On Sept. 8, 2016, Budinick’s 230-seat restaurant and bar opened for business, giving the small town of Edmonds a much-needed place to land. People came in droves, celebrities, locals, tourists, curiosity-seekers, those fishermen in their docksiders. 190 Sunset grew into a community hub in a hurry, an extension of Budinick’s home, welcoming, entertaining, fun — a place nobody wanted to leave.
“This is where you’d meet an old friend for a cocktail or close a business deal, celebrate a milestone,” describes Budinick, who came from a long line of Seattle fishmongers. “It starts with a cocktail. Maybe you have something to eat, maybe you don’t. Maybe come back for dinner, maybe you stay, maybe you just come in for dessert after a show at the ECA. There’s something for everybody.”
His entire family pitches in. Wife Lisa helps manage the restaurant (she inspired the recent menu change toward more shareable bites), daughter Lilli hostesses, and son Drake busses tables.
“We recently gravitated towards a largely shared plate menu. That’s the way my wife will eat. Sit down, have a cocktail, and just graze,” Budinick adds.

With Sounder transit, ferry traffic, nearby parks and Puget Sound, and downtown just up the street, the area was ripe for the kind of social club he wanted. “That’s what attracted me here,” the restaurateur says. “The train station is literally right behind our building. People park right there, in that parking lot. So they start their day commuting. To get down to your boat, you gotta pass right by my restaurant…and then the ferry, four million cars pass right in front of our restaurant a year to get on that ferry.”
Soon after the opening, the media came calling, always a good sign. Eater, Evening Magazine, Seattle Times, Seattle Magazine…very good signs. Zagat singled out the restaurant’s fall opening as one of the 10 most anticipated. Star mixologist Niles Peacock’s high-octane performances — part-showman, part-scientist — received top votes for “Best Bartender” in 2017 from K5 Best of Western Washington. In March of that year, the restaurant won the “OpenTable Diners’ Choice Award.”
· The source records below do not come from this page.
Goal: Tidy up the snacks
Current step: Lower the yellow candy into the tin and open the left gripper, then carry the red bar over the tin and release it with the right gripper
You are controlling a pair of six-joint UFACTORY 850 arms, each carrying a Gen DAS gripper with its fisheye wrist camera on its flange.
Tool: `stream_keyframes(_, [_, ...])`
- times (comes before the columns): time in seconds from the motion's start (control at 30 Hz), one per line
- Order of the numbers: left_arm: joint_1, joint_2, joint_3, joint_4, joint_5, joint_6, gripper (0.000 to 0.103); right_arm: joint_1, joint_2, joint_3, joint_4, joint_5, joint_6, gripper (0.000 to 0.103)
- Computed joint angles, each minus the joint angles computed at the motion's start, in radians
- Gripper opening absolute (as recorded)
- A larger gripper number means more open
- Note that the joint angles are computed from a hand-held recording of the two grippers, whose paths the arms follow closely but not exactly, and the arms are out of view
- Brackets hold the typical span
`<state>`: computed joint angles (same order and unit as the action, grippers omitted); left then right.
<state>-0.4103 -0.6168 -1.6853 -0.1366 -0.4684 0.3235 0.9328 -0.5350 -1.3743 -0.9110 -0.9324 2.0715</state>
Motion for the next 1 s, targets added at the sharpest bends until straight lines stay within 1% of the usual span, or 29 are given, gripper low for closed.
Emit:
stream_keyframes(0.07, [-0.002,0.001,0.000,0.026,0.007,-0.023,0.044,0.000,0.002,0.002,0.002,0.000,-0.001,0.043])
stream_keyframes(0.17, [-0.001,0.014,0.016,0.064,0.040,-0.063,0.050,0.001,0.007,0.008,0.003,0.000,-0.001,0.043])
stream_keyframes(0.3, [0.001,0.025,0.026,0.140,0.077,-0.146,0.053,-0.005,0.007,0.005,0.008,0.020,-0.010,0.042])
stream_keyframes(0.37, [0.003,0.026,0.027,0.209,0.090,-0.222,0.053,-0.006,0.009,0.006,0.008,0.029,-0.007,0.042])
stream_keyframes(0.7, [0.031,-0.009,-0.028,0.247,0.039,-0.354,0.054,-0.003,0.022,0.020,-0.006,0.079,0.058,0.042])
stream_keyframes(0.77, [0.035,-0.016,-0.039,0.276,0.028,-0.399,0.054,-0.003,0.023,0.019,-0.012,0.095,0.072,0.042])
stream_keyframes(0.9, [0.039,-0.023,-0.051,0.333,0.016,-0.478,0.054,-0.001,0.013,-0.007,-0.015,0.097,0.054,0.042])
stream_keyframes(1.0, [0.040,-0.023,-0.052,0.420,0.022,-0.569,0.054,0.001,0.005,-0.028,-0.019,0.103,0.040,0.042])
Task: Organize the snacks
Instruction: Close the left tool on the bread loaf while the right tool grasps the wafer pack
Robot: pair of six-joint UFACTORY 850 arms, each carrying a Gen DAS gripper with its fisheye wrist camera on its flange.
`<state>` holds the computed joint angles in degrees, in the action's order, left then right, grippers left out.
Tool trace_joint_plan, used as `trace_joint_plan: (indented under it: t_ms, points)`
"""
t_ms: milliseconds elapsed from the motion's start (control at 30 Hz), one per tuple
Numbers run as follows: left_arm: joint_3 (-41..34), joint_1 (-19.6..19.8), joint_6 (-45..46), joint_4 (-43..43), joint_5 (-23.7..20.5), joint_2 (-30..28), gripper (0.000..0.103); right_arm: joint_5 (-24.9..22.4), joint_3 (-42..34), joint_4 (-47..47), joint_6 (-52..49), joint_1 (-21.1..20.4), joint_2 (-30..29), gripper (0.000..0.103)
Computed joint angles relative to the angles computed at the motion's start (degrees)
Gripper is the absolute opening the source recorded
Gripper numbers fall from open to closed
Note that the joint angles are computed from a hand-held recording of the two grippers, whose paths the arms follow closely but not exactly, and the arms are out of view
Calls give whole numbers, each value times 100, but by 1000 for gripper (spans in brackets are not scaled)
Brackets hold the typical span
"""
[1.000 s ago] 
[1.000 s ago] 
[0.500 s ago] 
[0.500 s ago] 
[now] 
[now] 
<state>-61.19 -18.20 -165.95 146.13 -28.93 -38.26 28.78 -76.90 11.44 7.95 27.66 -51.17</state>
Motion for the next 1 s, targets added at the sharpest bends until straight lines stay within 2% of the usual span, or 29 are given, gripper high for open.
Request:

Executive chef Skyler Gemar sustains Budinick’s high standards, serving locally sourced, seasonal Northwest cuisine, including the popular “Nana’s Fried Chicken” on Sunday, freshly caught seafood, and shareable, grazing plates — “food for every mood… at various price points” — as well as a fine selection of craft cocktails, specialty drinks (try “The Girl Next Door,” inspired by Kim Karrick’s Scratch Distillery’s barrel-finished gin), spirits, and wines.
Add an exhibition-style kitchen, a 21-seat, illuminated high-tech bar, the biggest deck in town with firepits going all year, Santa Brunches, Toast of Edmonds, and other events — and you have a restaurant worthy of the hype.
“We do this Toast of Edmonds Cocktail Classic, where we get all the bartenders in town here and it’s a blowout,” Budinick says. “Bartenders compete for best cocktail of the year, for a charity function. This will be our third one coming up.” The Toast of Edmonds is one of the biggest events in February, with celebrity judges from Seattle — news anchors, on-air personalities, community leaders — voting on best craft cocktail. The general public also votes in the crowd favorite category.
This past summer, the 190 Sunset president/founder expanded his restaurant space to make room for a private, upscale dining room, seating 80. The new dining room’s where Brigid’s Bottle Shop used to be (they’ve relocated next to the museum). It’s closed off from the main dining area, quieter, featuring a glass-enclosed wine cellar for 24 guests, a piano bar, and leather booths.
Budinick started working in the restaurant industry very young, back when he was 14, 15, with Ward Enterprises (13 Coins, El Gaucho). After 10 years, he moved on to Restaurants Unlimited, a group that runs many dining establishments nationally, including Cutters Crabhouse, Palomino, and Palisade. He also oversaw a chain of Auntie Anne’s Soft Pretzel franchises in the Midwest before settling back in Edmonds in 2010.